RAW DATA:
━━━━

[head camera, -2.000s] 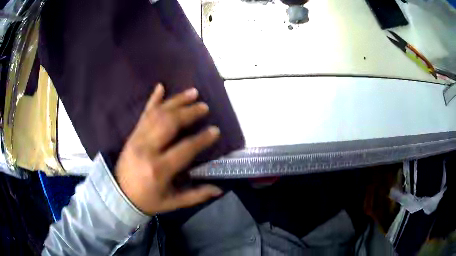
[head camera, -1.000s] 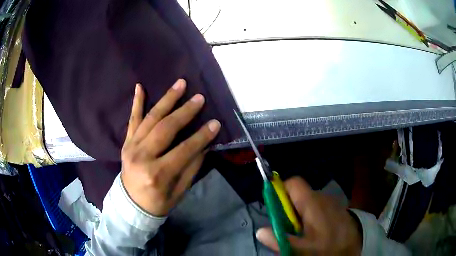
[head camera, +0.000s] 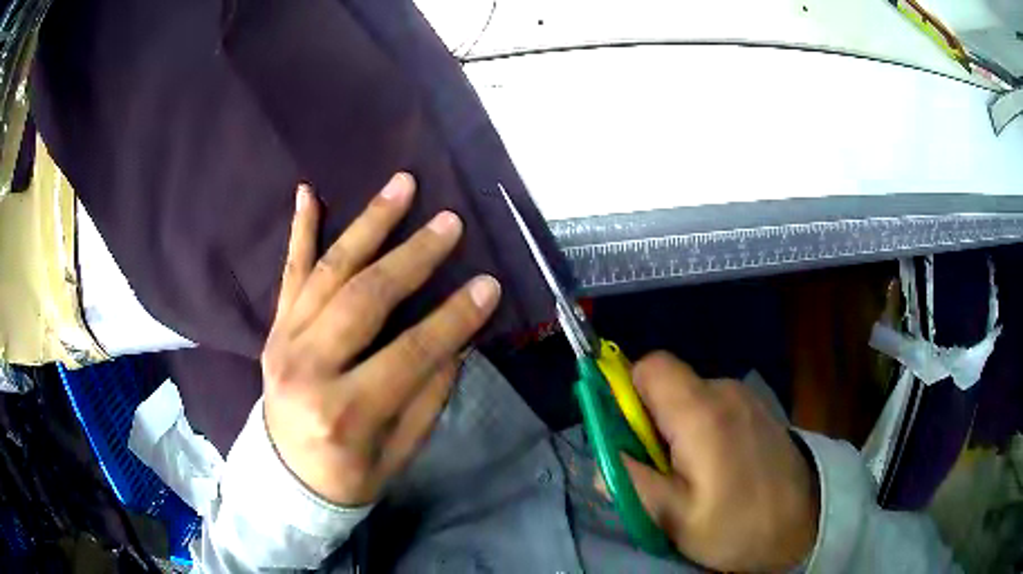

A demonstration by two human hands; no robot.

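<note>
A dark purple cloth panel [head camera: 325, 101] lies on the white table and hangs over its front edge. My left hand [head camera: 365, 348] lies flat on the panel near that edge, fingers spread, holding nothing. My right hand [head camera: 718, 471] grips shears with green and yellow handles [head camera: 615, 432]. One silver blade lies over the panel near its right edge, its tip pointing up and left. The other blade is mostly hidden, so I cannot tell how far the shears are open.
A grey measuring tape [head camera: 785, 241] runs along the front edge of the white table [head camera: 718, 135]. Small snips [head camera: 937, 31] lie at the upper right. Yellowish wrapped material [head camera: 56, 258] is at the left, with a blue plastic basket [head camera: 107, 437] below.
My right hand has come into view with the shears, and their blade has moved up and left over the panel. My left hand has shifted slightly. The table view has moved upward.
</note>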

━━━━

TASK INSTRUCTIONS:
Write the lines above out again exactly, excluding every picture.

ANSWER BOX:
[head camera, -2.000s] 
[head camera, -1.000s] 
[head camera, +0.000s] 

A demonstration by two human hands; no robot.

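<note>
A dark purple cloth panel [head camera: 325, 101] lies on the white table and hangs over its front edge. My left hand [head camera: 365, 348] lies flat on the panel near that edge, fingers spread, holding nothing. My right hand [head camera: 718, 471] grips shears with green and yellow handles [head camera: 615, 432]. One silver blade lies over the panel near its right edge, its tip pointing up and left. The other blade is mostly hidden, so I cannot tell how far the shears are open.
A grey measuring tape [head camera: 785, 241] runs along the front edge of the white table [head camera: 718, 135]. Small snips [head camera: 937, 31] lie at the upper right. Yellowish wrapped material [head camera: 56, 258] is at the left, with a blue plastic basket [head camera: 107, 437] below.
My right hand has come into view with the shears, and their blade has moved up and left over the panel. My left hand has shifted slightly. The table view has moved upward.
</note>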

Nothing remains to add to the output.